Exercise – Retyping the data exactly is the task. Include every line.

Data extract –
▼

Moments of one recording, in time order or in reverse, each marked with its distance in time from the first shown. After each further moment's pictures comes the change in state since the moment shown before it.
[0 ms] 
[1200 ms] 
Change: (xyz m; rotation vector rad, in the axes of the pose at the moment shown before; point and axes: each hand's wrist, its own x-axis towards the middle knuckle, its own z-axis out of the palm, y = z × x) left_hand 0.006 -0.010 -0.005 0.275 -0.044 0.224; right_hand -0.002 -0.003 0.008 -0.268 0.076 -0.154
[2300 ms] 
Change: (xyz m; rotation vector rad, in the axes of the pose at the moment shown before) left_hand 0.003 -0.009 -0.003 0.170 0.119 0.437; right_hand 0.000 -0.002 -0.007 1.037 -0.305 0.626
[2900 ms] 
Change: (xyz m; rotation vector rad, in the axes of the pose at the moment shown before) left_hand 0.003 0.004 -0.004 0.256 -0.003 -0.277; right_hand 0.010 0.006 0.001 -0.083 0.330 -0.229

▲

Completed task –
Moments of one recording, in time order or in reverse, each marked with its distance in time from the first shown. After each further moment's pictures comes the change in state since the moment shown before it.
[0 ms] 
[1200 ms] 
Change: (xyz m; rotation vector rad, in the axes of the pose at the moment shown before; point and axes: each hand's wrist, its own x-axis towards the middle knuckle, its own z-axis out of the palm, y = z × x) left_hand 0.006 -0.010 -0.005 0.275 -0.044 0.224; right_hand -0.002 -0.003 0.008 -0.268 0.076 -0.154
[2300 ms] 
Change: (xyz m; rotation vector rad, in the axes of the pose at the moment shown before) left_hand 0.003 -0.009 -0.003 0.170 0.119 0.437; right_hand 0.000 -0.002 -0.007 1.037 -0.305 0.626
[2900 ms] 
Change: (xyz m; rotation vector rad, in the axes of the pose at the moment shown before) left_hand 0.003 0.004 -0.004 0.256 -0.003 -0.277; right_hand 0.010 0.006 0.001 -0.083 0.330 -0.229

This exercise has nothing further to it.